Write out, exactly as they appear, only the lines running from the line with "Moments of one" to the final line of the listing; include both.

*** Block opens ***

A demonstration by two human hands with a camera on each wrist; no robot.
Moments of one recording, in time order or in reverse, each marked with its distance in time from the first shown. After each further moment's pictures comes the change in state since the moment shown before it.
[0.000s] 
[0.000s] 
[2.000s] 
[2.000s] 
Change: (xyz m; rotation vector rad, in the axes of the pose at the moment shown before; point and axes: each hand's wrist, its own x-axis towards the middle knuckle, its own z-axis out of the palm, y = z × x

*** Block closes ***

EXERCISE SOLUTION:
Moments of one recording, in time order or in reverse, each marked with its distance in time from the first shown. After each further moment's pictures comes the change in state since the moment shown before it.
[0.000s] 
[0.000s] 
[2.000s] 
[2.000s] 
Change: (xyz m; rotation vector rad, in the axes of the pose at the moment shown before; point and axes: each hand's wrist, its own x-axis towards the middle knuckle, its own z-axis out of the palm, y = z × x

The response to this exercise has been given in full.